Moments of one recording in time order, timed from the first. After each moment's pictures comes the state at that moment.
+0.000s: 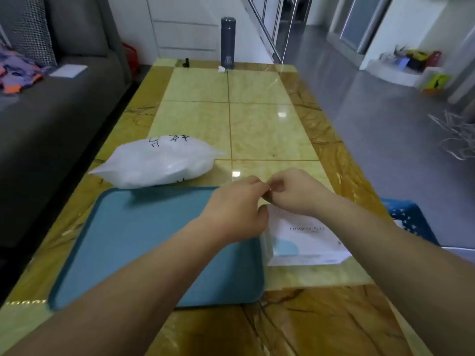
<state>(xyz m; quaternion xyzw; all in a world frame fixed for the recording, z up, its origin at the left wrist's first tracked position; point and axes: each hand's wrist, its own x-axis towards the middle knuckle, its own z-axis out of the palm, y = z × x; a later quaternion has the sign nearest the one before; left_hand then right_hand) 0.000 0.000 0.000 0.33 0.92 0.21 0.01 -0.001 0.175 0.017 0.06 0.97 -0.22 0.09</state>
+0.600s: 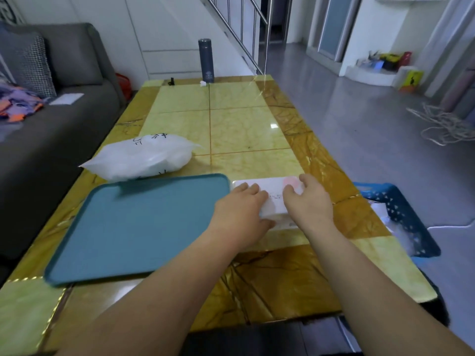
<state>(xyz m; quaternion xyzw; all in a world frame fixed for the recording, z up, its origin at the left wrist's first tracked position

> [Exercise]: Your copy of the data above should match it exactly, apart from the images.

> [Your response]:
Moments of one recording in time order, timed from the first. After each moment's pictures comes the state at that moment.
+0.000s: 
<state>(xyz m; quaternion xyzw; all in a world frame fixed for the recording, z up, its origin at the left wrist's first tracked position; point and axes: each hand's wrist, its own x-axis towards the middle knuckle, its own z-axis out of the palm, y = z × x; a later quaternion has the sign nearest the one before; left_hand then right_hand) 0.000 0.000 0.000 0.33 0.92 0.21 0.01 -0.001 0.175 0.017 0.06 0.97 -0.22 0.09</state>
+0.600s: 
<state>(xyz m; quaternion xyzw; all in a world frame fixed for the recording, z up, its origin at the left wrist's first tracked position

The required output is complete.